What to produce →
Starting at the line that contains "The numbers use" in the listing below, write out every line word for word until you have written the line that contains "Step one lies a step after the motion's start".

━━━━━━━━━━━━━━━━━━━━━━━━━━━━━━

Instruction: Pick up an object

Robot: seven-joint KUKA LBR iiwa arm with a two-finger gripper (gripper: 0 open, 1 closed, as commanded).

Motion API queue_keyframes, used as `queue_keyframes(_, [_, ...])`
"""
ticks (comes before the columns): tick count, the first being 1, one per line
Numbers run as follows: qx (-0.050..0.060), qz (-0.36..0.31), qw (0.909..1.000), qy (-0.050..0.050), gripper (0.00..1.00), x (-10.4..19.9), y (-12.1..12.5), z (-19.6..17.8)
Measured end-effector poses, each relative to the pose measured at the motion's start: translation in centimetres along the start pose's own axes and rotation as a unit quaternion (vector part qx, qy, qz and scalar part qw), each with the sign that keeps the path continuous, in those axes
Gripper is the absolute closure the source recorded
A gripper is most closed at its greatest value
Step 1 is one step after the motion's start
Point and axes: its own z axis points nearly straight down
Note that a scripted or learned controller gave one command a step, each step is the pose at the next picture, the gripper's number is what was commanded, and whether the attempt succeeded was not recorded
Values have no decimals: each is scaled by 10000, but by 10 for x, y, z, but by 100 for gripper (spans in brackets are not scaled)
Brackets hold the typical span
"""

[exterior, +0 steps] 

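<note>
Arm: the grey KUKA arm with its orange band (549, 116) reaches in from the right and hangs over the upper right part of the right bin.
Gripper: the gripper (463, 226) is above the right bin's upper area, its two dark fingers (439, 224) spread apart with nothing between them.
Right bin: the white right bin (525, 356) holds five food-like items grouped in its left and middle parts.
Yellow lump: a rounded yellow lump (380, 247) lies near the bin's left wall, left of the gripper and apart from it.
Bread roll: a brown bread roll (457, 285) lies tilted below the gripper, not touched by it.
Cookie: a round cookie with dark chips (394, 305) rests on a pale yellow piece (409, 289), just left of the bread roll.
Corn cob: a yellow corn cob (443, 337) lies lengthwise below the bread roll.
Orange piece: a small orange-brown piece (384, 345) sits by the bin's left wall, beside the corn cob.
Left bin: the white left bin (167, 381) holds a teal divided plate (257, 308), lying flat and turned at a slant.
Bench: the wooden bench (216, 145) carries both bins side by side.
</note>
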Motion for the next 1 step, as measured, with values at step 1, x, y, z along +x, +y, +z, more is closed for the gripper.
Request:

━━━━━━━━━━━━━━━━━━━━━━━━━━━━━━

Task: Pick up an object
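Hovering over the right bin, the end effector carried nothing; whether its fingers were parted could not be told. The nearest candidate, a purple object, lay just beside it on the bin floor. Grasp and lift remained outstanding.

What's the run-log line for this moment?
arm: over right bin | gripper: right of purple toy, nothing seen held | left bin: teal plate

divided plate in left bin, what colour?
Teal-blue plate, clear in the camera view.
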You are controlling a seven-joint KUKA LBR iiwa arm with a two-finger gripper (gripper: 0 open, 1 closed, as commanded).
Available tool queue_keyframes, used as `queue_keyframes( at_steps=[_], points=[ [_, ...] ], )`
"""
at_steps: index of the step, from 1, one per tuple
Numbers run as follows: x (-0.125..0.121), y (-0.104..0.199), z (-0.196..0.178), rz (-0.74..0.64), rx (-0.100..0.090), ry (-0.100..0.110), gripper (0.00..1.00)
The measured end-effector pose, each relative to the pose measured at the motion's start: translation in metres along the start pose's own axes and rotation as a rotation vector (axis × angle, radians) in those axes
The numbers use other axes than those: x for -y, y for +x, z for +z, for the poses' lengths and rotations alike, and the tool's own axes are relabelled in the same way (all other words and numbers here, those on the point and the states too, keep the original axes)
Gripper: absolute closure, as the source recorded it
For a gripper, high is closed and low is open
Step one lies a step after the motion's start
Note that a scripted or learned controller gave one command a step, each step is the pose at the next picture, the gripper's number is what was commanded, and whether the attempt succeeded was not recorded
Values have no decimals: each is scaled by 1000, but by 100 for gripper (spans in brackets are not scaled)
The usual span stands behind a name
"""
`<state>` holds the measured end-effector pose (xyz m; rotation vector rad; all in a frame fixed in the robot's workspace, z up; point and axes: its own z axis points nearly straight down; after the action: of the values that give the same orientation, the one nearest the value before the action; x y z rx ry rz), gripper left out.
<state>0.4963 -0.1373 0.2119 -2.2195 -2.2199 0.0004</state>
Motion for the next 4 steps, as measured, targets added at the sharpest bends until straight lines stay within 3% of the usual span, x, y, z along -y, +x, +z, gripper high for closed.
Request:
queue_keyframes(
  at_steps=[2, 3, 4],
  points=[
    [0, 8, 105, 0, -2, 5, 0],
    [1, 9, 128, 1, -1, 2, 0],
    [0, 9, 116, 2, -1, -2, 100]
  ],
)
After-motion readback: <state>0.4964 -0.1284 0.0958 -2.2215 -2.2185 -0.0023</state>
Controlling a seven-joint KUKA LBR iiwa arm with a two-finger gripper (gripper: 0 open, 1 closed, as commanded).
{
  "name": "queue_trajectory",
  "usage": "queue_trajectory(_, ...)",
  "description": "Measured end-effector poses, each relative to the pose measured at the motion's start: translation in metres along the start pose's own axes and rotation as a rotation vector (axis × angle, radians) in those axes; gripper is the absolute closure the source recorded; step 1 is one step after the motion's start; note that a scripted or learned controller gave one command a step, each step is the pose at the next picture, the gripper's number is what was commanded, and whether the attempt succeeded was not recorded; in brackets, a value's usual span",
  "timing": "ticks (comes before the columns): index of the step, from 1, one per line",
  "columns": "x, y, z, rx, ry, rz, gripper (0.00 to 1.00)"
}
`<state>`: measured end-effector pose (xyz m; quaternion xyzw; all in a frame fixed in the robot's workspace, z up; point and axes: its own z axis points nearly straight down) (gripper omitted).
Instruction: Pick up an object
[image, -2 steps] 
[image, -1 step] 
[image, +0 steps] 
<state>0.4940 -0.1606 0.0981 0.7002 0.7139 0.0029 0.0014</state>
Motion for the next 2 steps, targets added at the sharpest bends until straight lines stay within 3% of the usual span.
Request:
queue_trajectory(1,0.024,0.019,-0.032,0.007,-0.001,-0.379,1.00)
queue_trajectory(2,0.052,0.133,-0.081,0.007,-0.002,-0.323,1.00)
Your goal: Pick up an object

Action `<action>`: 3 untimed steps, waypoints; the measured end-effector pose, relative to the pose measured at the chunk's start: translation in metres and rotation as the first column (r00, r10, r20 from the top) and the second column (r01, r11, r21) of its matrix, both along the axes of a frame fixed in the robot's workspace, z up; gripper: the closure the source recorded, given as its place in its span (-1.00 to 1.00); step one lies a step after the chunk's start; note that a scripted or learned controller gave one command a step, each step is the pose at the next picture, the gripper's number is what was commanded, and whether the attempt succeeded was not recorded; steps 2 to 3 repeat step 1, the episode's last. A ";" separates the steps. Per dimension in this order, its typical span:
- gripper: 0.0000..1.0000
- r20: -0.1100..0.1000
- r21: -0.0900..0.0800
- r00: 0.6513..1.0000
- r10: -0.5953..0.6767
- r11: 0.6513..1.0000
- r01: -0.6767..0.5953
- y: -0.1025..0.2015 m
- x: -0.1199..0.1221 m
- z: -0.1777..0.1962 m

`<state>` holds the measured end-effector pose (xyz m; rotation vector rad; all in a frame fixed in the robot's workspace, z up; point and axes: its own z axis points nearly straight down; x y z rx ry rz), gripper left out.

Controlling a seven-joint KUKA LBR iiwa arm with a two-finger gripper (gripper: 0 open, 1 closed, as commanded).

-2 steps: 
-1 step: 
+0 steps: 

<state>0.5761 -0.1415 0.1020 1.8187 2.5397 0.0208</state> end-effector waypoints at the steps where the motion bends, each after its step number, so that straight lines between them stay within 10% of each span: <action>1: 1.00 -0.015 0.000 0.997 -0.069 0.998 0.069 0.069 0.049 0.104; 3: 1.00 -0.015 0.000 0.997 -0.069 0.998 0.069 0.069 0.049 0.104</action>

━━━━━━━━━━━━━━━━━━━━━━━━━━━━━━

Task solution →
The numbers use other axes than those: x for -y, y for +x, z for +z, for the poses' lengths and rotations alike, and the tool's own axes are relabelled in the same way (all other words and numbers here, those on the point and the states too, keep the original axes)
Gripper: absolute closure, as the source recorded it
For a gripper, high is closed and low is open
Step one lies a step after the motion's start

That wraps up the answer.